El rostro de Reedeth se iluminó, y tomó nota mental de ver si podía localizar un zarzillo de la enredadera que le condujera hasta, digamos, Pedro Diablo. Era algo que habría que hacer discretamente, pero bien llevado podía dar como resultado el que alguien se ofreciera voluntario para actuar como guardián legal de Madison, permitiéndole así salir finalmente.
Pero ahora no había tiempo de seguir con aquello. Lyla había completado su observación de la audiencia y regresaba al borde de la alfombra que habían extendido para ella. Le hizo una seña con la cabeza a Dan, que permanecía de pie con su grabadora preparada, y buscó algo en el bolsillo de la cadena de sus nix. Sacando una pequeña botellita plana, la agitó, y extrajo una diminuta cápsula roja. Flamen accionó con la lengua la barra de control de sus cámaras para obtener un primer plano de su boca tragando la píldora.
Fuera lo que fuese, Reedeth no sabía que las pitonisas tomaran nada para ayudarlas a entrar en trance. ¿Se trataba de un producto comercial, o de algo preparado alquímicamente con una fórmula secreta? Una vez más consultó a su robescritorio, y esta vez lo que aprendió le hizo mirar al esbelto cuerpo de Lyla con auténtica incredulidad.
Por un momento o dos ella permaneció rígidamente vertical, con los ojos cerrados. Un latido de corazón más tarde se dejó caer en la alfombra, estremeciéndose. Su espalda se arqueó como en un orgasmo. La saliva empezó a resbalar por las comisuras de su boca mientras empezaba a jadear. Sus manos se contorsionaron en garras y arañaron el aire como si estuvieran luchando contra un invisible atacante…, ¡slash, slash!

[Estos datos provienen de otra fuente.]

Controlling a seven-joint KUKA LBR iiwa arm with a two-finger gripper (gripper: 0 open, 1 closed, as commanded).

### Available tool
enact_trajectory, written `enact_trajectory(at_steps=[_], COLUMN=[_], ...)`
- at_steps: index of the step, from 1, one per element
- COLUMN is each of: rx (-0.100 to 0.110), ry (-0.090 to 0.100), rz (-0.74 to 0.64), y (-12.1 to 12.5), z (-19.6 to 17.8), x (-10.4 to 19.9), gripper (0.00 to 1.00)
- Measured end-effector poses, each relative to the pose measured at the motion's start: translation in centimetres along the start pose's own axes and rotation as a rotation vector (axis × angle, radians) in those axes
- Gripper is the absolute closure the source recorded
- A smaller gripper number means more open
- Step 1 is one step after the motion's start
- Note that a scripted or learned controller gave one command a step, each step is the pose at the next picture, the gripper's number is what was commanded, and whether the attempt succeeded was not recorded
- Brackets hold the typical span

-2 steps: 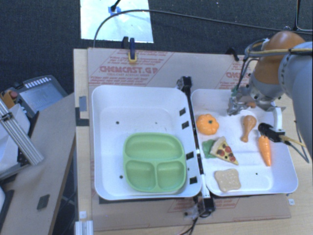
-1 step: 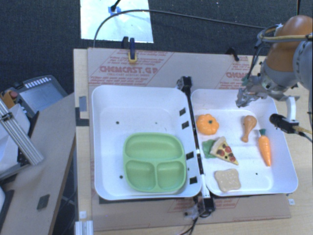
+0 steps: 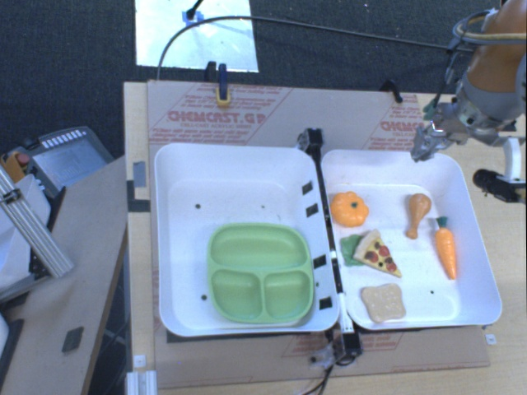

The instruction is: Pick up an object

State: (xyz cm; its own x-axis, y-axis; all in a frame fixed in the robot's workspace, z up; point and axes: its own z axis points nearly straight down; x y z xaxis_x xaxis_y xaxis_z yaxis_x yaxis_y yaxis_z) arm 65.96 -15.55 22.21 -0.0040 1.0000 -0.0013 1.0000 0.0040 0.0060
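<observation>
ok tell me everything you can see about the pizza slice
The pizza slice is a toy-looking wedge, yellow on top with red round spots and a tan crust edge. It lies flat in the right bin, its tip pointing up-left, and overlaps a green leaf-like piece. The bread slice sits just below, apart from it.

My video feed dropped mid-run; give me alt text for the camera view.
The gripper hovers at the right bin's far rim, above a pumpkin, drumstick, carrot, pizza slice and bread slice. The left bin holds a green divided tray.
</observation>
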Motion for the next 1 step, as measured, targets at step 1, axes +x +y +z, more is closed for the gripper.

Los que estaban observando, incluido Reedeth, que había sido preparado para algo co-mo aquello porque el robescritorio le había hablado de las píldoras sibilinas, se tensaron alarmados. Los músculos de la muchacha, contrayéndose más violentamente que los de un epiléptico, parecían a punto de desgarrarse en las coyunturas; sus pechos se bamboleaban en su torso como un par de boyas en un mar agitado. Flamen seguía grabando, pero por su expresión resultaba claro que no esperaba poder transmitir su grabación. Si lo intentaba, las quejas de los neopuritanos seguramente impedirían que saliera al aire.
Tan sólo Dan Kazer permanecía tranquilo, mirando cada pocos segundos al reloj en su muñeca izquierda, su otra mano sujetando el botón de pausa de su grabadora. Flamen giró las cámaras hacia él justo a tiempo de captar su expresión expectante mientras soltaba el botón, y casi en el mismo instante los ojos de Lyla se abrieron desmesuradamente, dos profundos pozos que conducían a las más remotas regiones de su mente subconsciente. De su boca emergió una terrible y fuerte voz forzada, barítona y masculina.
—¡
Ghnothe safton
! —retumbó.
—Eso no es inglés —dijo rápidamente Reedeth a su robescritorio—. ¿Qué es…, hebreo?
—Griego clásico con un acento demótico —dijo el robescritorio, con un tono ligeramente condescendiente; a menudo Reedeth había sentido deseos de estrangular al sucio bastardo que había programado la sección lingüística de su banco de datos—. Es el lema del templo del oráculo de Delfos, y significa «conócete a ti mismo».